- **Action item**:
List all lines in the material below that contain "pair".

- **Provided data**:
_ _ _ _ _

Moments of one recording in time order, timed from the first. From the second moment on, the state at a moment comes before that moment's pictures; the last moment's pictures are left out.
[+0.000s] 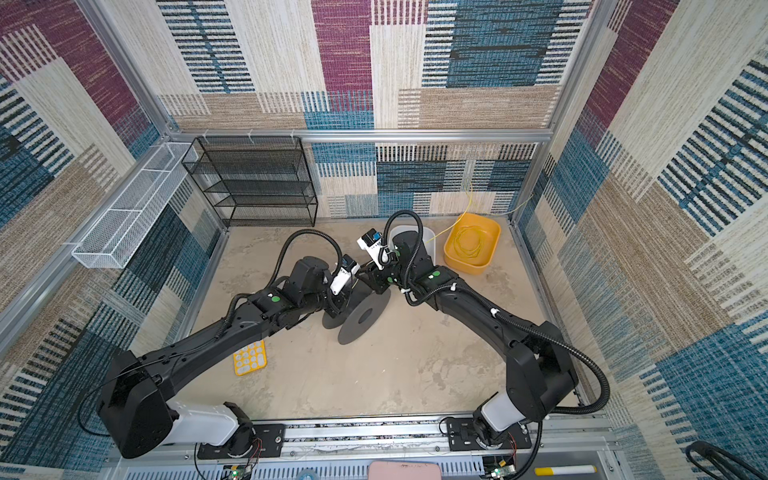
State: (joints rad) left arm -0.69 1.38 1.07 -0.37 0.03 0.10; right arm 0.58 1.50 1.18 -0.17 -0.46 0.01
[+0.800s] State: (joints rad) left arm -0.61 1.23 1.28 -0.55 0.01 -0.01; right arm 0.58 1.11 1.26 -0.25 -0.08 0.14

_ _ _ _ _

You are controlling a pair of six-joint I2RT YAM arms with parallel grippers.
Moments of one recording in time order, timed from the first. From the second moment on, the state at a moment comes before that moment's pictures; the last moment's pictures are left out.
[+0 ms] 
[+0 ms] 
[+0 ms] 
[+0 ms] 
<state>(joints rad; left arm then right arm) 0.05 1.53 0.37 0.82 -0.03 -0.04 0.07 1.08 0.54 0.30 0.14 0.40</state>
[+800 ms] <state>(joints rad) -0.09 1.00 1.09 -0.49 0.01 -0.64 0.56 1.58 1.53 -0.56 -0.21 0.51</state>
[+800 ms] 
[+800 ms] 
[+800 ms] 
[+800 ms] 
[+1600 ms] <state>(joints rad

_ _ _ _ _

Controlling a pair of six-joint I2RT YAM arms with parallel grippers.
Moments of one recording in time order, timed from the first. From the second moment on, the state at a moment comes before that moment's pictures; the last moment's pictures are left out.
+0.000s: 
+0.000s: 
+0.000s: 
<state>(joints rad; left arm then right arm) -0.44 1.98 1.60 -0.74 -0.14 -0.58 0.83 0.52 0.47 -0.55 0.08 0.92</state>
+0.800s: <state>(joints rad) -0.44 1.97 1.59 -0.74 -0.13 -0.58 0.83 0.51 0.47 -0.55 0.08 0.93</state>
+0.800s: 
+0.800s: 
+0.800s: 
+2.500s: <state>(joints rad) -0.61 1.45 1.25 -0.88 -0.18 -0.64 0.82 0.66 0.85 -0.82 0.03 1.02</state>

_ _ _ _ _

- **Answer box**:
You are controlling a pair of six-joint I2RT YAM arms with parallel grippers.
Controlling a pair of six-joint I2RT YAM arms with parallel grippers.

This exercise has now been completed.